Demographics will drive new business processes (not technology)!
As a founding partner in a cutting edge technology consultancy, I should NOT start out an editorial with a title that questions the primacy of all things technical. However, it is easy to see that technology is sexy and demographics are not.
But, truthiness according to Stephen Colbert suggests most of us will quietly admit that demographics are becoming more important now. The lucky thing about my opening statement is that amazing numbers and very bright commentators can back me up.
My favorite author Malcolm Gladwell wrote a long piece for the New Yorker that described a term, dependency ratios, which I believe defines the primary driver of business process innovation for the rest of my life.
This relation between the number of people who aren't of working age and the number of people who are is captured in the dependency ratio.
The following seems to be the most relevant excerpt.
" In Ireland during the sixties, when contraception was illegal, there were ten people who were too old or too young to work for every fourteen people in a position to earn a paycheck. That meant that the country was spending a large percentage of its resources on caring for the young and the old. Last year, Ireland's dependency ratio hit an all-time low: for every ten dependents, it had twenty-two people of working age. That change coincides precisely with the country's extraordinary economic surge.
Demographers estimate that declines in dependency ratios are responsible for about a third of the East Asian economic miracle of the postwar era; this is a part of the world that, in the course of twenty-five years, saw its dependency ratio decline thirty-five per cent. Dependency ratios may also help answer the much-debated question of whether India or China has a brighter economic future. Right now, China is in the midst of what Joseph Chamie, the former director of the United Nations' population division, calls the "sweet spot." In the nineteen-sixties, China brought down its birth rate dramatically; those children are now grown up and in the workforce, and there is no similarly sized class of dependents behind them. India, on the other hand, reduced its birth rate much more slowly and has yet to hit the sweet spot. Its best years are ahead.

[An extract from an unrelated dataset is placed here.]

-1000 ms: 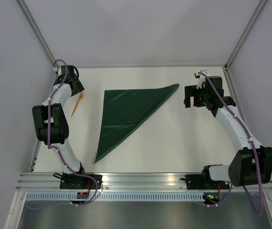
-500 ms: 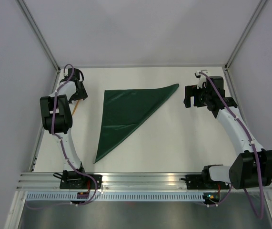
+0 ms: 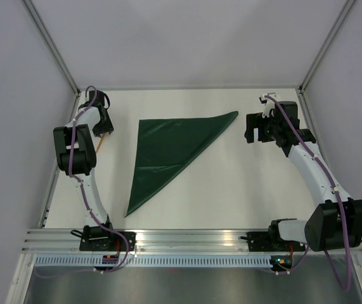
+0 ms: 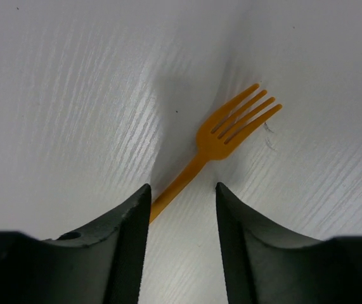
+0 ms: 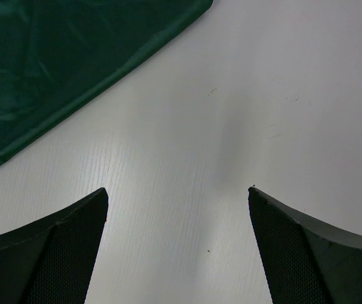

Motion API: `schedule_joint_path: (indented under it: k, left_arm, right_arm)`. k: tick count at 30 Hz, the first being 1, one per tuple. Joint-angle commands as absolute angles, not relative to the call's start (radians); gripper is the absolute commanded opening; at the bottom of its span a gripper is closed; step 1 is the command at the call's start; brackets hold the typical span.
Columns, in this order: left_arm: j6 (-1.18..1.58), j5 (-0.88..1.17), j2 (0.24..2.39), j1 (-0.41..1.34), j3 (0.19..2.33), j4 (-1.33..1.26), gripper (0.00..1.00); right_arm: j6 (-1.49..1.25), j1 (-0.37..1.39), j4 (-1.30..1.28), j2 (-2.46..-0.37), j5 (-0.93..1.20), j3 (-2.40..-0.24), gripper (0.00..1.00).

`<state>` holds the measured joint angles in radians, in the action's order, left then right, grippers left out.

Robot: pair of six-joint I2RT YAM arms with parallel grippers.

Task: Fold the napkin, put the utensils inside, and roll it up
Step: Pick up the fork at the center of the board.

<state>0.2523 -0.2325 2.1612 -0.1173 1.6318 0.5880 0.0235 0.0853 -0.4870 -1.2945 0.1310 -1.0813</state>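
Note:
The dark green napkin lies folded into a triangle in the middle of the table, and its corner shows at the top left of the right wrist view. An orange fork lies at the far left, tines pointing away from the wrist camera. My left gripper is down over its handle, which runs in beside the left finger; a gap remains between the fingers. In the top view the gripper hides most of the fork. My right gripper stands wide open over bare table to the right of the napkin.
The white table ends at an aluminium frame post and wall close behind the left gripper. A second post stands at the back right. The arm bases sit on the rail at the near edge.
My left arm swung in over the fork and covered most of it, and its fingers have narrowed around the handle. The right arm and the napkin have not moved.

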Motion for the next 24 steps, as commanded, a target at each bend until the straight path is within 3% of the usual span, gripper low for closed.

The logic of dependency ratios, of course, works equally powerfully in reverse. If your economy benefits by having a big bulge of working-age people, then your economy will have a harder time of it when that bulge generation retires, and there are relatively few workers to take their place. For China, the next few decades will be more difficult. "China will peak with a 1-to-2.6 dependency ratio between 2010 and 2015," Bloom says.
"But then it's back to a little over 1-to-1.5 by 2050. That's a pretty dramatic change. Thirty per cent of the Chinese population will be over sixty by 2050. That's four hundred and thirty-two million people." Demographers sometimes say that China is in a race to get rich before it gets old.
Economists have long paid attention to population growth, making the argument that the number of people in a country is either a good thing (spurring innovation) or a bad thing (depleting scarce resources). But an analysis of dependency ratios tells us that what's critical is not just the growth of a population but its structure. "The introduction of demographics has reduced the need for the argument that there was something exceptional about East Asia or idiosyncratic to Africa," Bloom and Canning write, in their study of the Irish economic miracle. "Once age-structure dynamics are introduced into an economic growth model, these regions are much closer to obeying common principles of economic growth."
That's enough with the academic economic speak. Bottomline, as I looked around my Boston College 20th reunion party last weekend, it is obvious that we are getting old and there are plenty of older folks in the workforce ahead of us. This fact is true in all of the "rich" countries in the world. Thanks to advances in healthcare few of us actually drop dead anymore but we all tend to slowly rust away over many years.
So, my point, there is a huge business requirement to deal with this dependency ratio at so many levels. Never before in the history of the world has demographic change at such a massive level been seen. Given the hugely discussed wave of baby boom retirements this requirement to improve business processes is hitting the US over the next decade. It is estimated there will be a net loss of 30 million workers in the US alone.
To bring the challenge down to a granular level,by the time every 6 year old in the US gets to be a vital member of the work force they will need to become 100% more productive than every 40 year old currently in the workforce.
How we go about changing business processes to deal with this challenge becomes a very interesting question. The cool thing is that technically most of the pieces of the solutions including light weight programming methods,customizable communications tools, and Web 2.0 perspectives, are already available to us. We just need to be creative in how we put those pieces together. Innovation that solves the challenges presented by our rapidly evolving dependency ratios will be in high demand and maybe even considered sexy.